Por último, o criticismo apresenta uma terceira via, ou ponto de equilíbrio entre o dogmatismo e o ceticismo, ao unir uma confiança no fato da razão poder conhecer a realidade com a desconfiança cética diante do conhecimento já determinado. Não há uma aceitação despreocupado a respeito do conhecimento. É crítico e reflexivo, compreendendo que o conhecimento é possível, mas tem suas limitações. O maior expoente dessa linha de pensamento é Immanuel Kant, que afirma que o conhecimento sempre se inicia com a experiência, mas termina na junção entre a experiência e as categorias da razão. Para essa linha de pensamento, não existiria conhecimento fora da realidade. O fenômeno que conhecemos seria apenas uma representação da realidade e não, a coisa em si.

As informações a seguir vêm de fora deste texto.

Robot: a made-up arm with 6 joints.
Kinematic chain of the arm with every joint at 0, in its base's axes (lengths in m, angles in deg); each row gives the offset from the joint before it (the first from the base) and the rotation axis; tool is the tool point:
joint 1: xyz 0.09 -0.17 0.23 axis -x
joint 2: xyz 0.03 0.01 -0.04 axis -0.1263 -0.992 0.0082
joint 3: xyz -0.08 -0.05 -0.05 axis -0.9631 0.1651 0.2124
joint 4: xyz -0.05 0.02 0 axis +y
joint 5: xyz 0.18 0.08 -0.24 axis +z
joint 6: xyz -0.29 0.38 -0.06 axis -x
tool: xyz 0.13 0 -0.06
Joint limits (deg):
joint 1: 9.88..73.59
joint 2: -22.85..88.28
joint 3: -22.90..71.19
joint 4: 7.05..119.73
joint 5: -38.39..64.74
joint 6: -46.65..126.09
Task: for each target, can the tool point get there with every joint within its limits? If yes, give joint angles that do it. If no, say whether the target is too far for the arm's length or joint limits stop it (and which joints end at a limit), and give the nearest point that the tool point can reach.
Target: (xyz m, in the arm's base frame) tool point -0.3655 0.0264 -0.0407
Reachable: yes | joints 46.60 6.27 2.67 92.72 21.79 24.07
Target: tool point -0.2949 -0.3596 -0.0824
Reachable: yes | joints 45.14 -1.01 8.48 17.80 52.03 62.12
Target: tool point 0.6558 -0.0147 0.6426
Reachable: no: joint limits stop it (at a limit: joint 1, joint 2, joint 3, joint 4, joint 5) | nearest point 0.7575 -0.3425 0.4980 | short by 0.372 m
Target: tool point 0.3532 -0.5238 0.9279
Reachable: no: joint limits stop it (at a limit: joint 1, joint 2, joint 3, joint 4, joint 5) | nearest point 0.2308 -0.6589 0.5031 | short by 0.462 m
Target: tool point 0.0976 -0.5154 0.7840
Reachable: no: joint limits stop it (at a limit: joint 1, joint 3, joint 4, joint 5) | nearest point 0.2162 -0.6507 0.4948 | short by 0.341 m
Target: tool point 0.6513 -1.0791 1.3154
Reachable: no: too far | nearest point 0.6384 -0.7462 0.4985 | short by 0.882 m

Na tirinha, a voz misteriosa que dialoga com Hagar, poderia também se assemelhar ao criticismo, uma vez que diante das experiências, esta se dedica à reflexão crítica para compreender quem verdadeiramente é.

BIBLIOGRAFIA

A POSSIBILIDADE DO CONHECIMENTO: dogmatismo. Disponível em: https:// www.youtube.com/watch?v=YfnPckAQnmE. Acesso em: 10 jan. 2021.

A POSSIBILIDADE DO CONHECIMENTO: pragmatismo. Disponível em: https:// www.youtube.com/watch?v=KnBn7cwjk5w. Acesso em: 10 jan. 2021.

BAZARIAN, J. O problema da verdade: teoria do conhecimento. 4. ed. São Paulo: AlfaÔmega, 1994.

HESSEN, J. Teoria do conhecimento. 2. ed. Tradução de João Vergílio Gallerani Cuter. São Paulo: Martins Fontes, 2003.

MOSER, Alvino; LOPES, Luís Fernando. Para compreender a teoria do conhecimento. Curitiba: Intersaberes, 2016. (Biblioteca Virtual Pearson).